> [WHAT IS BEING ASKED]: Your answer should be the records, copied exactly, with the pictures removed.

#### DATA TO PROCESS

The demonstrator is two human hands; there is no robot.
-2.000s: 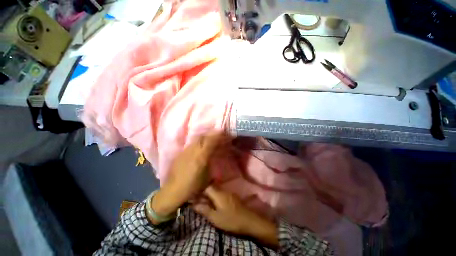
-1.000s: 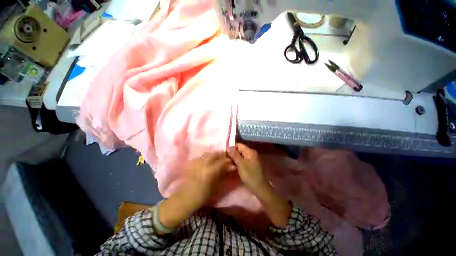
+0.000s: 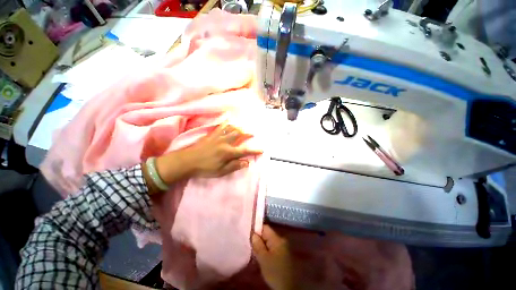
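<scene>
The pink fabric [image 3: 209, 226] lies over the table left of the needle area and hangs over the front edge. Its narrow folded edge [image 3: 259, 195] runs from the bright needle area [image 3: 273, 105] down to the table edge. My left hand [image 3: 218, 152] lies flat on the fabric just below the needle area, fingers spread and pointing right. My right hand [image 3: 274, 255] pinches the folded edge between thumb and finger at the table's front edge; its lower part is dim. The white machine head [image 3: 362, 68] stands above.
Black-handled scissors [image 3: 339, 119] and pink snips [image 3: 383, 155] lie beneath the machine arm. A grey measuring scale [image 3: 339, 221] runs along the front edge. White sheets [image 3: 102, 68] lie at left, an older beige machine [image 3: 25, 51] at far left, a red tray [image 3: 176, 7] behind.
The view has tilted up, showing more of the machine head. My left hand has moved from the lap side up onto the fabric near the needle. My right hand remains at the folded edge.
</scene>
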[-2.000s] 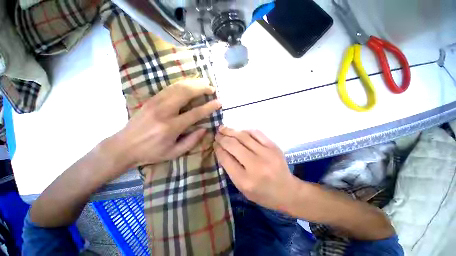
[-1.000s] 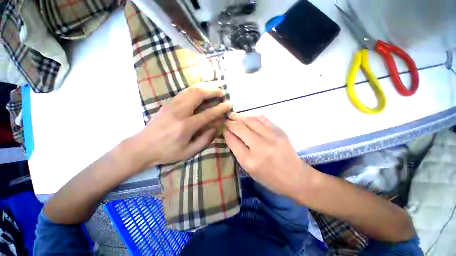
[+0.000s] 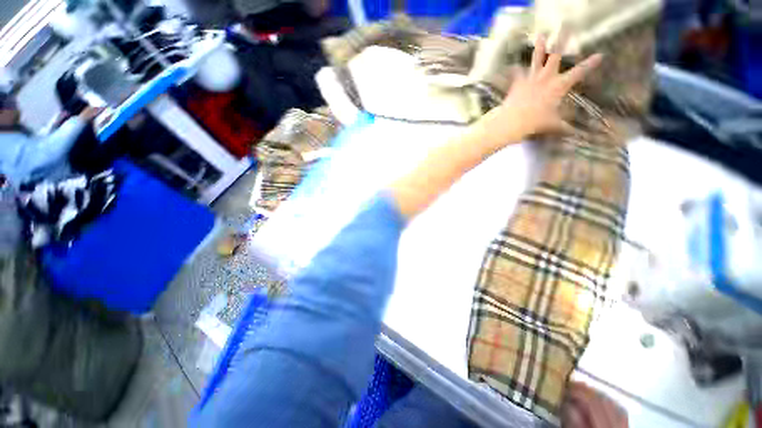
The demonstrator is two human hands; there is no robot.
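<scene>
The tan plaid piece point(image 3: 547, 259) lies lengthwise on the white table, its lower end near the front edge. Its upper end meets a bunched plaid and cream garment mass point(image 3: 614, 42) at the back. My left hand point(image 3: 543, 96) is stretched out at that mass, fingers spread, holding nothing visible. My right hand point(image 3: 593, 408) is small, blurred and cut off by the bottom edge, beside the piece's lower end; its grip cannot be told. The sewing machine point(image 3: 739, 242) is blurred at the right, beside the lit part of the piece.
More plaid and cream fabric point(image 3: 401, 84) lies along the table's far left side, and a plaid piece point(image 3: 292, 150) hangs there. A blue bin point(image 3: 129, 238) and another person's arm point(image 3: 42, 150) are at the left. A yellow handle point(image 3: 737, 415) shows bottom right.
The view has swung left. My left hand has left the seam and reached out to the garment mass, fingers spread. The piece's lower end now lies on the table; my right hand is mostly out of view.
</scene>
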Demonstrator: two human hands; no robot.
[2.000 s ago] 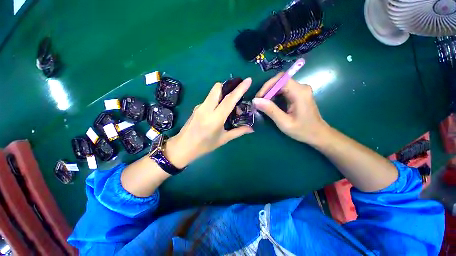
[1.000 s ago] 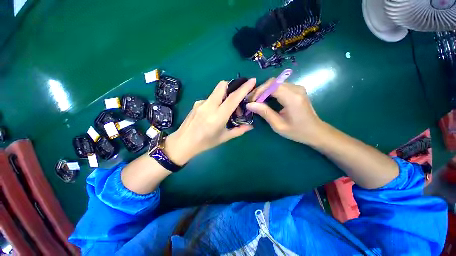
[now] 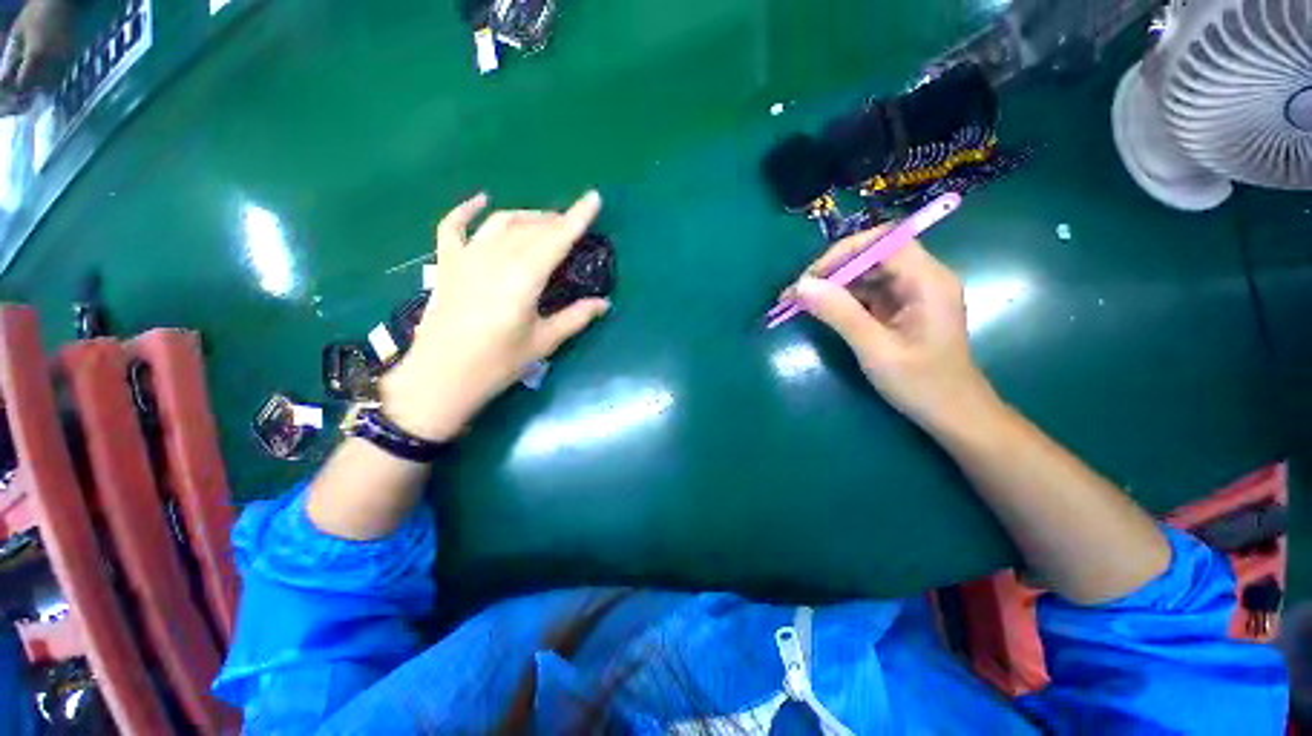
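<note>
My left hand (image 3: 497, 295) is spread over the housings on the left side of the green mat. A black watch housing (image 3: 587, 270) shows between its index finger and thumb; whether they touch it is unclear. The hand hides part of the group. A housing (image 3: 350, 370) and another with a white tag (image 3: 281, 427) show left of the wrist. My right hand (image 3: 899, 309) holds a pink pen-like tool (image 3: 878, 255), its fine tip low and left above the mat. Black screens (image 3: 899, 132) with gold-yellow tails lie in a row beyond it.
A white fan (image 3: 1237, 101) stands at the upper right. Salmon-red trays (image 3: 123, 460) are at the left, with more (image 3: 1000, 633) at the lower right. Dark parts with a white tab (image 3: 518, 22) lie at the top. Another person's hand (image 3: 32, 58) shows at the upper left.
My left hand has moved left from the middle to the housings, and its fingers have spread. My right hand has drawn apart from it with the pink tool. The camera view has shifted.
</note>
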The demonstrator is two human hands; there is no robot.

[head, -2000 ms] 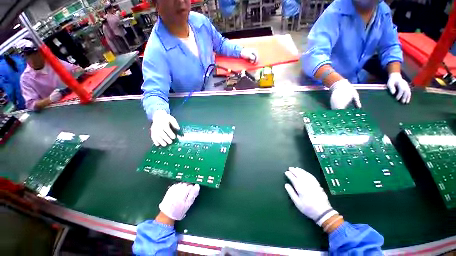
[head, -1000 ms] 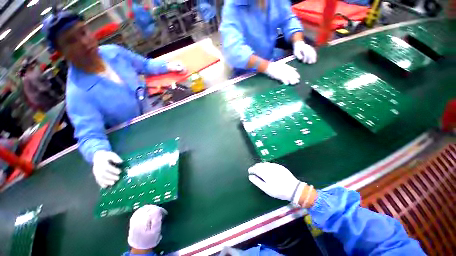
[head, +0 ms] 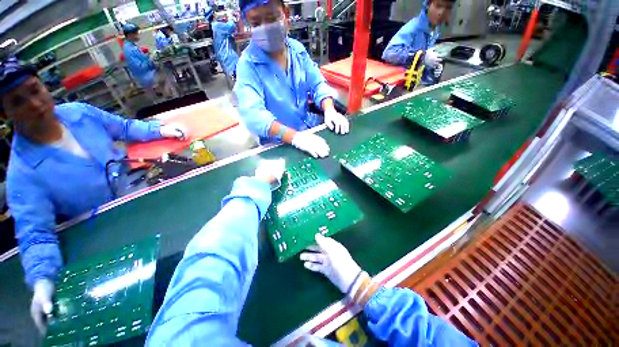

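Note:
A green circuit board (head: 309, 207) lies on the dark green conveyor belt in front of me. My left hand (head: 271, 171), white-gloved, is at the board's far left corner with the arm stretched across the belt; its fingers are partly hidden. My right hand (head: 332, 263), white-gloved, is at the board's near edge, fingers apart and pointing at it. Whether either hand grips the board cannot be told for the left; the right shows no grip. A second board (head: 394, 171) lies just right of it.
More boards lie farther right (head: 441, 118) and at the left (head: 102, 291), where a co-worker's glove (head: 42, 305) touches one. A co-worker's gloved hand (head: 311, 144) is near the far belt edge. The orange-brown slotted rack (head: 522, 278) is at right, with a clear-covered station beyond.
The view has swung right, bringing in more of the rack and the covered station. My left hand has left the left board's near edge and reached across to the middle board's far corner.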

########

> [SOLUTION TO THIS EXERCISE]:
The demonstrator is two human hands; there is no robot.
-2.000s: 
-1.000s: 
+0.000s: 
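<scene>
The pink fabric [image 3: 209, 226] lies over the table left of the needle area and hangs over the front edge. Its narrow folded edge [image 3: 259, 195] runs from the bright needle area [image 3: 273, 105] down to the table edge. My left hand [image 3: 218, 152] lies flat on the fabric just below the needle area, fingers spread and pointing right. My right hand [image 3: 274, 255] pinches the folded edge between thumb and finger at the table's front edge; its lower part is dim. The white machine head [image 3: 362, 68] stands above.
Black-handled scissors [image 3: 339, 119] and pink snips [image 3: 383, 155] lie beneath the machine arm. A grey measuring scale [image 3: 339, 221] runs along the front edge. White sheets [image 3: 102, 68] lie at left, an older beige machine [image 3: 25, 51] at far left, a red tray [image 3: 176, 7] behind.
The view has tilted up, showing more of the machine head. My left hand has moved from the lap side up onto the fabric near the needle. My right hand remains at the folded edge.
</scene>
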[-2.000s] 
[-1.000s] 
[+0.000s] 
The demonstrator is two human hands; there is no robot.
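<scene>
The tan plaid piece point(image 3: 547, 259) lies lengthwise on the white table, its lower end near the front edge. Its upper end meets a bunched plaid and cream garment mass point(image 3: 614, 42) at the back. My left hand point(image 3: 543, 96) is stretched out at that mass, fingers spread, holding nothing visible. My right hand point(image 3: 593, 408) is small, blurred and cut off by the bottom edge, beside the piece's lower end; its grip cannot be told. The sewing machine point(image 3: 739, 242) is blurred at the right, beside the lit part of the piece.
More plaid and cream fabric point(image 3: 401, 84) lies along the table's far left side, and a plaid piece point(image 3: 292, 150) hangs there. A blue bin point(image 3: 129, 238) and another person's arm point(image 3: 42, 150) are at the left. A yellow handle point(image 3: 737, 415) shows bottom right.
The view has swung left. My left hand has left the seam and reached out to the garment mass, fingers spread. The piece's lower end now lies on the table; my right hand is mostly out of view.
</scene>
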Demonstrator: two human hands; no robot.
[2.000 s ago] 
[1.000 s ago] 
[now] 
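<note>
My left hand (image 3: 497, 295) is spread over the housings on the left side of the green mat. A black watch housing (image 3: 587, 270) shows between its index finger and thumb; whether they touch it is unclear. The hand hides part of the group. A housing (image 3: 350, 370) and another with a white tag (image 3: 281, 427) show left of the wrist. My right hand (image 3: 899, 309) holds a pink pen-like tool (image 3: 878, 255), its fine tip low and left above the mat. Black screens (image 3: 899, 132) with gold-yellow tails lie in a row beyond it.
A white fan (image 3: 1237, 101) stands at the upper right. Salmon-red trays (image 3: 123, 460) are at the left, with more (image 3: 1000, 633) at the lower right. Dark parts with a white tab (image 3: 518, 22) lie at the top. Another person's hand (image 3: 32, 58) shows at the upper left.
My left hand has moved left from the middle to the housings, and its fingers have spread. My right hand has drawn apart from it with the pink tool. The camera view has shifted.
</note>
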The demonstrator is two human hands; there is no robot.

[head, -2000 ms] 
[head, -1000 ms] 
[head, +0 ms] 

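Note:
A green circuit board (head: 309, 207) lies on the dark green conveyor belt in front of me. My left hand (head: 271, 171), white-gloved, is at the board's far left corner with the arm stretched across the belt; its fingers are partly hidden. My right hand (head: 332, 263), white-gloved, is at the board's near edge, fingers apart and pointing at it. Whether either hand grips the board cannot be told for the left; the right shows no grip. A second board (head: 394, 171) lies just right of it.
More boards lie farther right (head: 441, 118) and at the left (head: 102, 291), where a co-worker's glove (head: 42, 305) touches one. A co-worker's gloved hand (head: 311, 144) is near the far belt edge. The orange-brown slotted rack (head: 522, 278) is at right, with a clear-covered station beyond.
The view has swung right, bringing in more of the rack and the covered station. My left hand has left the left board's near edge and reached across to the middle board's far corner.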

The answer stands, and there is nothing more to add.